Asked for comment by Reuters, Meta said it enforces strict advertising policies on gambling and gaming content, and that any ad found to be in breach of those policies is removed immediately. A company spokesperson stated:
“We work closely with the Commission to identify and remove reported ads and use this information to strengthen our proactive detection tools. We encourage continued collaboration to protect users and legitimate advertisers from bad actors.”

However, the UK Gambling Commission firmly rejected Meta’s justification that the sheer volume of content makes it difficult to detect all violations in advance. Miller described this claim as “plainly untrue,” pointing out that Meta’s public Ad Library clearly displays many of these ads through simple keyword searches.

“If our staff can find these ads within minutes,” Miller said sarcastically, “a company with some of the world’s most advanced AI and algorithmic capabilities can certainly remove them in seconds. The reality is that Meta chooses not to look, because every ad shown—no matter how criminal—adds to its bottom line.”

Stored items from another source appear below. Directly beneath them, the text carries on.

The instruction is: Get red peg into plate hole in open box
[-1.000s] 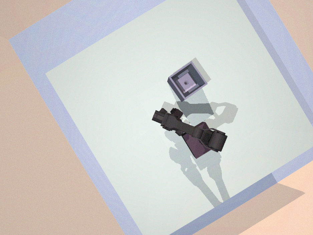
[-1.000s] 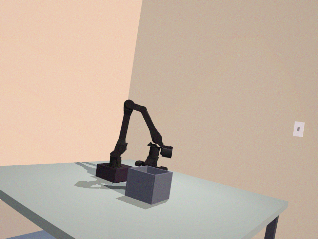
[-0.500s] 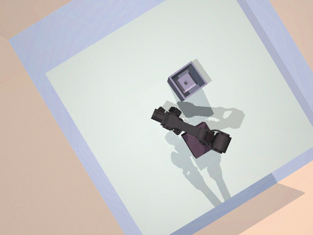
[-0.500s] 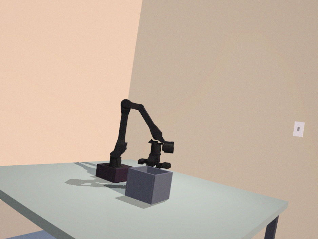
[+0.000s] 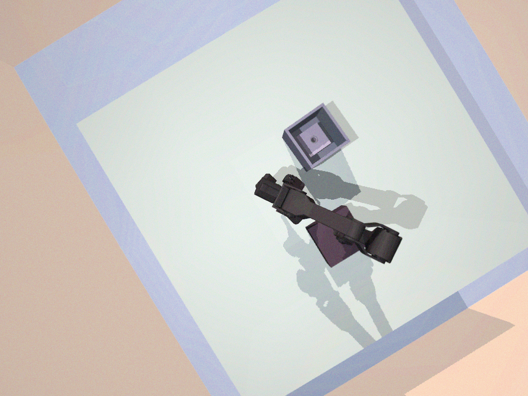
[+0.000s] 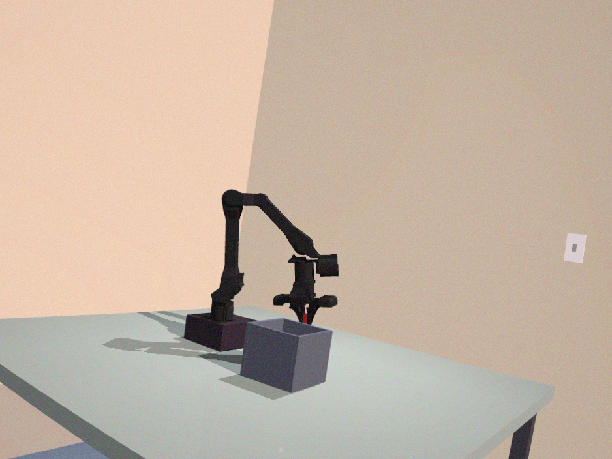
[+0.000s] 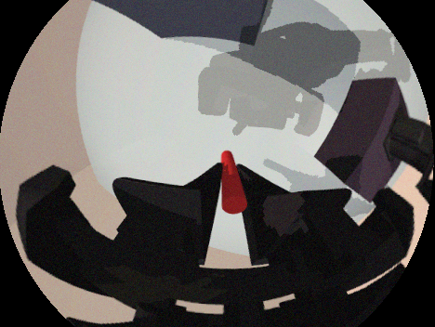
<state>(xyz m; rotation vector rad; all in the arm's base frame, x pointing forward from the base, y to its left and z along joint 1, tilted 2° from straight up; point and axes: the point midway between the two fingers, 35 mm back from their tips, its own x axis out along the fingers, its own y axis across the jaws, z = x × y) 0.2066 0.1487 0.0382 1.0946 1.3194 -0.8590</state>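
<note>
Right now the plate is 12 cm ahead of my gripper tip, 22 cm to the right of it and 4 cm below it. The rest, counted from my gripper tip: red peg 1 cm above.
</note>
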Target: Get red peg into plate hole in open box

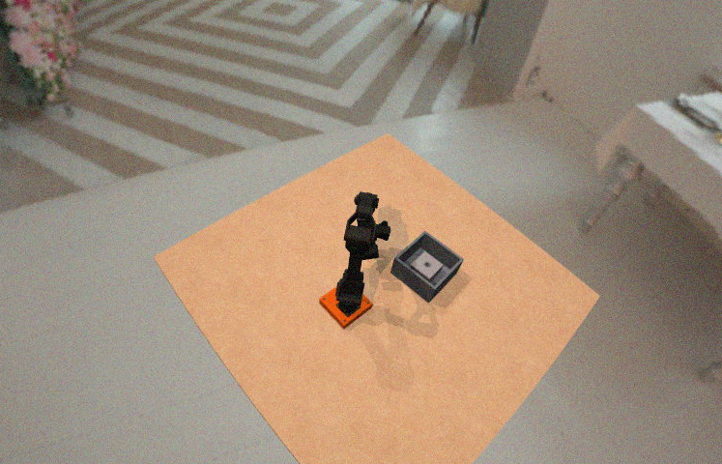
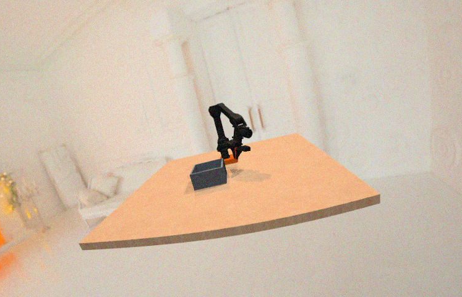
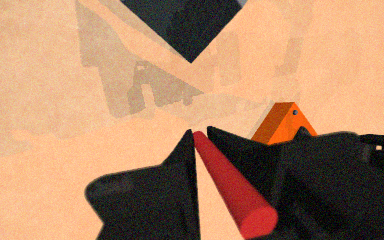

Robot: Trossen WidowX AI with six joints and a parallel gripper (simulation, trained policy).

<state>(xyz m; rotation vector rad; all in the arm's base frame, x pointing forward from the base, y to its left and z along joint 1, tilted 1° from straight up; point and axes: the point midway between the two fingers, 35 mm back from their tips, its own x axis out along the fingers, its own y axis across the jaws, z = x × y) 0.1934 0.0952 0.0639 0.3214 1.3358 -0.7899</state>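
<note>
Now: the pale plate 14 cm ahead of my gripper tip, 16 cm to the right of it and 2 cm below it. Also, from my gripper tip: grey box: 14 cm ahead, 16 cm to the right, 4 cm below; red peg: 1 cm to the left, 3 cm above.
</note>
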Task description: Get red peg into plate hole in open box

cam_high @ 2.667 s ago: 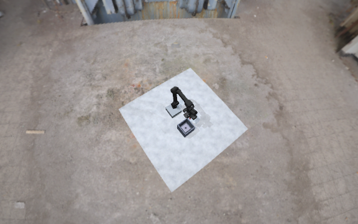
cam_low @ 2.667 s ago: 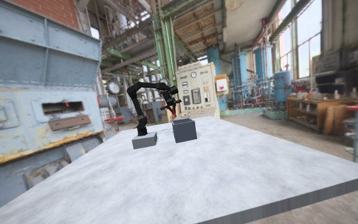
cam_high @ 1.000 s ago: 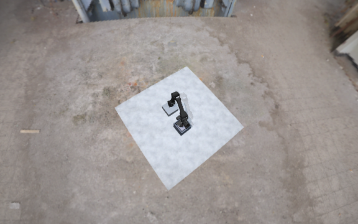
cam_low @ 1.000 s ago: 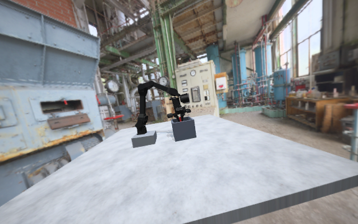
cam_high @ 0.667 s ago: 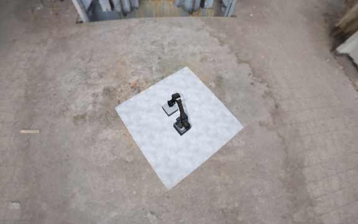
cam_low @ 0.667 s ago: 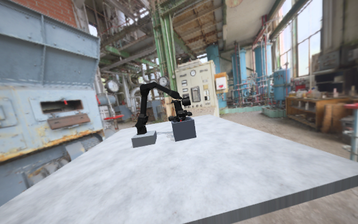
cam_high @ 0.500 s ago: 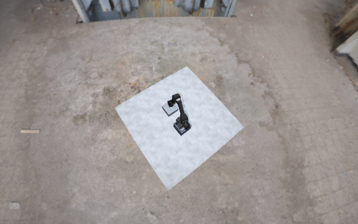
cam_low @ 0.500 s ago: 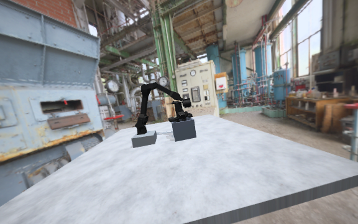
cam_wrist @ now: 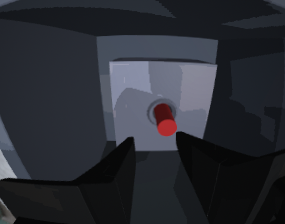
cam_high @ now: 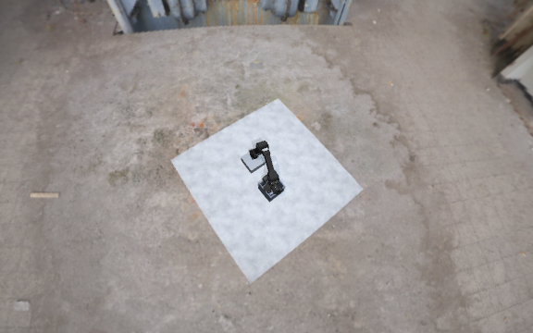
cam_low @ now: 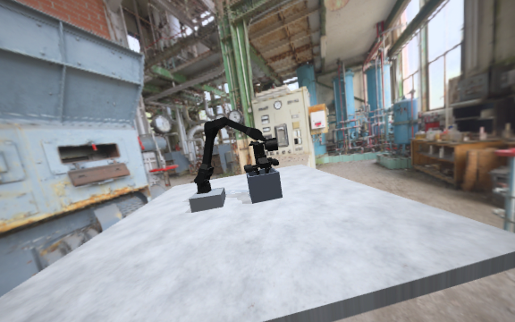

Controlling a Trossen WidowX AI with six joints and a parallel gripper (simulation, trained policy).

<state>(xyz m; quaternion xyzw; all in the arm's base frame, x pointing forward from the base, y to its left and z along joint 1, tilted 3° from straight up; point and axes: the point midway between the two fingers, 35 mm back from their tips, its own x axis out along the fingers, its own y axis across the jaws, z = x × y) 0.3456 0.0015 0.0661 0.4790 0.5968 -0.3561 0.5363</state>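
The red peg lies 40 mm below my gripper tip, 10 mm to the right of it and 10 mm behind it. Round my gripper tip: pale plate (40 mm below, 10 mm to the right, 10 mm behind).
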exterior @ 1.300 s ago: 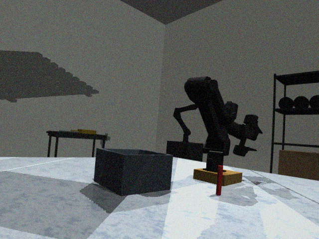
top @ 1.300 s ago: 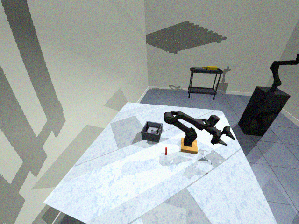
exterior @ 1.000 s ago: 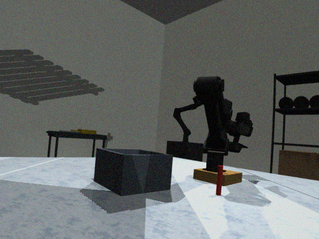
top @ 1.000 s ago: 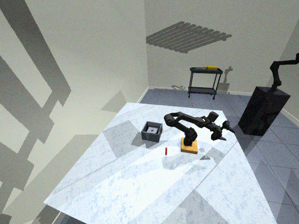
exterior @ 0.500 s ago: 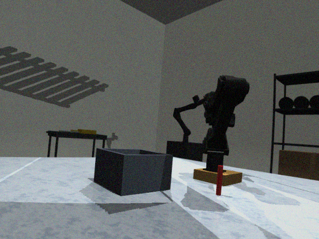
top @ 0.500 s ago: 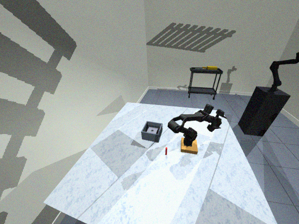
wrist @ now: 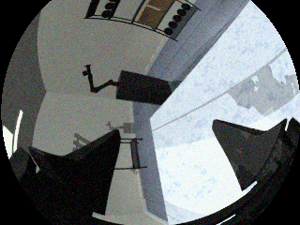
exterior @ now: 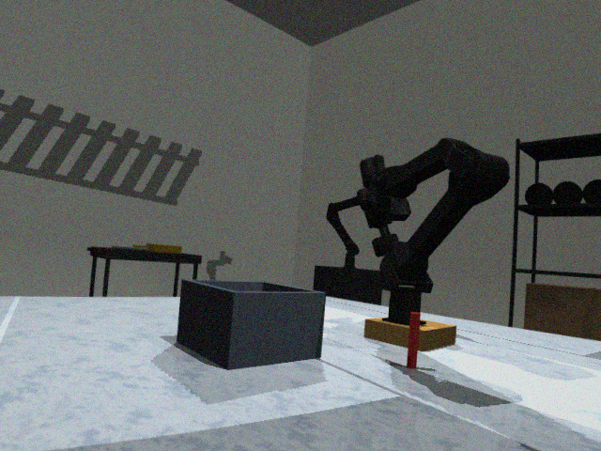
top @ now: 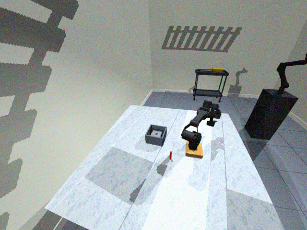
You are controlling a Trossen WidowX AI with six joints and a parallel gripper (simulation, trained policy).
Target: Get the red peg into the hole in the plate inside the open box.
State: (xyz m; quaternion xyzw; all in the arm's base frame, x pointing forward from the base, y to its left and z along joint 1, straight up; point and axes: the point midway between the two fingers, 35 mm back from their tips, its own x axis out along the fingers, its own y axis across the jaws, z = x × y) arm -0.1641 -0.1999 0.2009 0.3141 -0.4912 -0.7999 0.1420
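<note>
Right now my gripper tip is 360 mm short of the red peg, 340 mm to the right of it and 180 mm above it. Also, from my gripper tip: pale plate (520 mm ahead, 180 mm below, 150 mm to the left); then dark box (520 mm ahead, 200 mm below, 150 mm to the left).
</note>
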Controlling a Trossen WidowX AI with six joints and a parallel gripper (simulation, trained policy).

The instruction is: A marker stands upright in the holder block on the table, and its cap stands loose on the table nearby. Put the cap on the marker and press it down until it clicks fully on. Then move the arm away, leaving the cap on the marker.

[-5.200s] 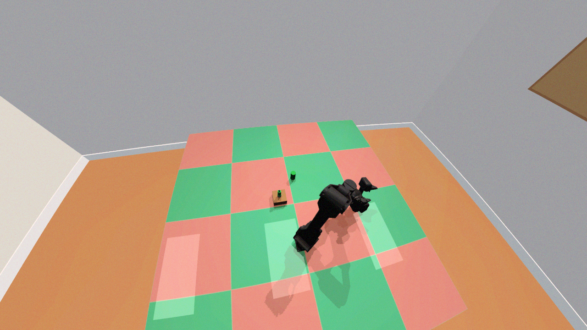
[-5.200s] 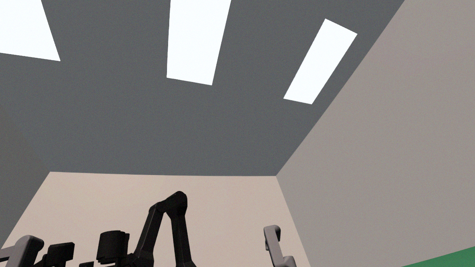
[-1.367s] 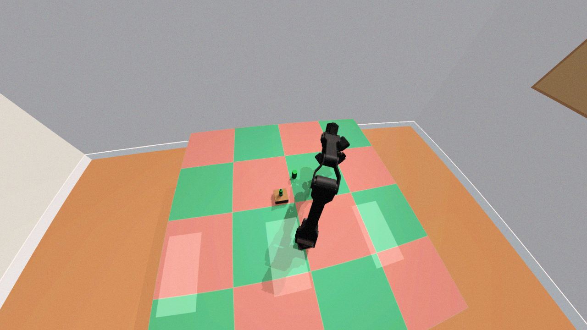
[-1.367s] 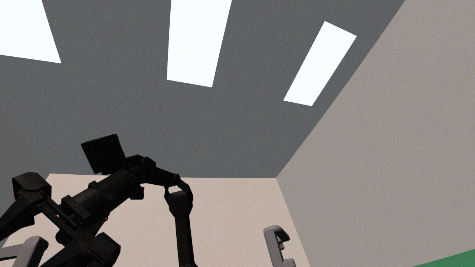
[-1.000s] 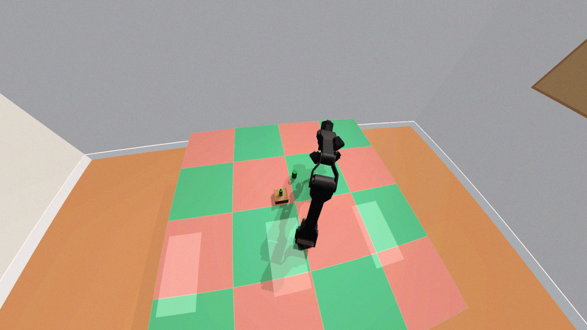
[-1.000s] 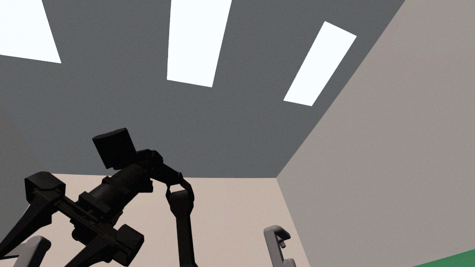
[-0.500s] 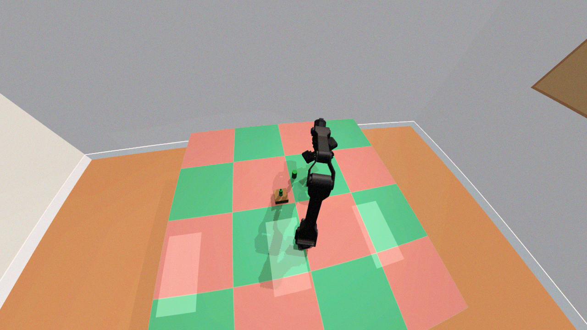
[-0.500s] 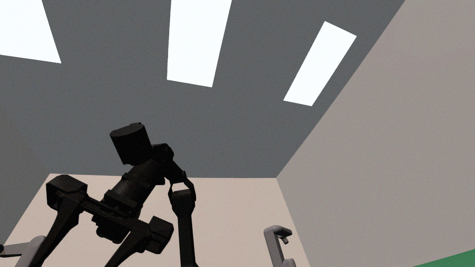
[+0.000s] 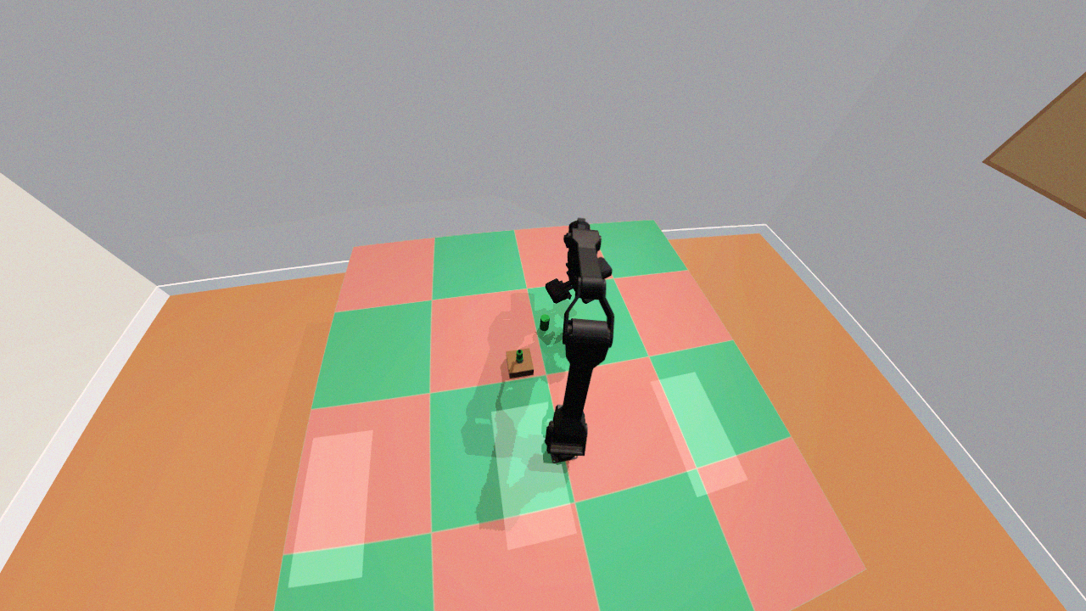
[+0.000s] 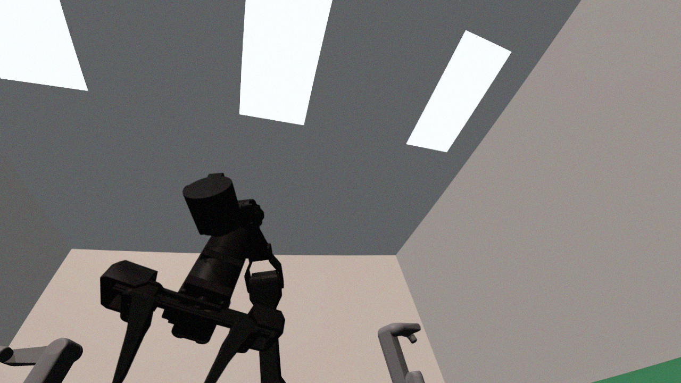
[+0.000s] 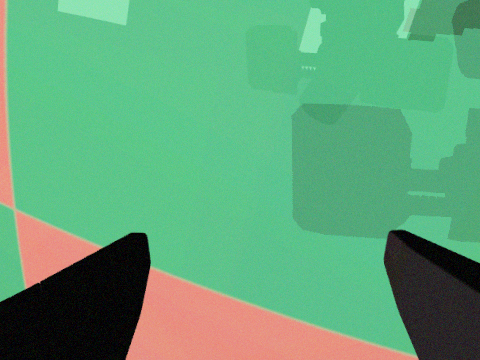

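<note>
Right now the green cap is 4 cm behind my gripper tip, 11 cm to the left of it and 7 cm below it. Also, from my gripper tip: green marker (16 cm behind, 21 cm to the left, 3 cm below); brown holder block (16 cm behind, 21 cm to the left, 8 cm below).
</note>
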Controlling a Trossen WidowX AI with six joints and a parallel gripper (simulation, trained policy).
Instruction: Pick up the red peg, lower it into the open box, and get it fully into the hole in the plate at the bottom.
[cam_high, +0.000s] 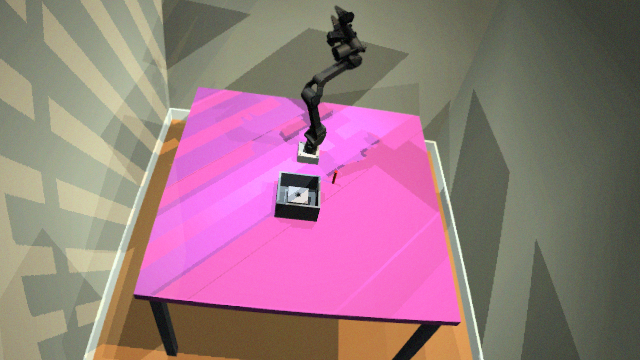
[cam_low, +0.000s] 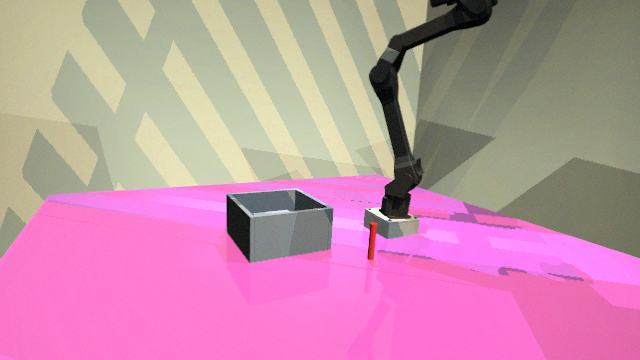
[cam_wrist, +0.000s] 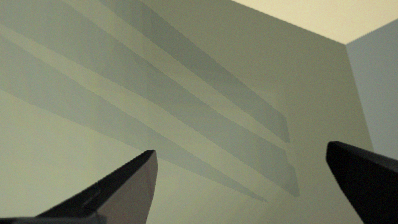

The report also revealed troubling details about behind-the-scenes exchanges between the regulator and the company. According to Miller, Meta suggested that the regulator itself should develop advanced technical tools to monitor Meta’s platforms and report violations. The UKGC described this proposal as “institutional arrogance,” arguing that it is unreasonable to expect a taxpayer-funded public body to perform oversight duties that are fundamentally the company’s responsibility.

These accusations do not come in isolation. Similar concerns have been raised in countries including Italy, Indonesia, and Brazil, where Meta has faced allegations of enabling a “shadow economy” of illegal gambling.

In the UK, the controversy has reignited parliamentary calls for heavy financial penalties against social media companies that fail to filter criminal content, under the Online Safety Act.

Experts believe this confrontation marks a turning point in the relationship between regulators and technology giants. Rather than merely requesting cooperation, the UK Gambling Commission has moved toward public accountability and reputational pressure, signaling that “the era of impunity under the guise of technological neutrality is over.”

For Meta, the crisis presents a stark choice: demonstrate a real ability to cleanse its platforms of harmful gambling ads that prey on addicts, or face potential legal action that could include restrictions on its advertising business in major markets. So far, the company’s response has been limited to broad assurances of policy compliance—an answer that many observers say is no longer sufficient in light of the evidence presented by the regulator.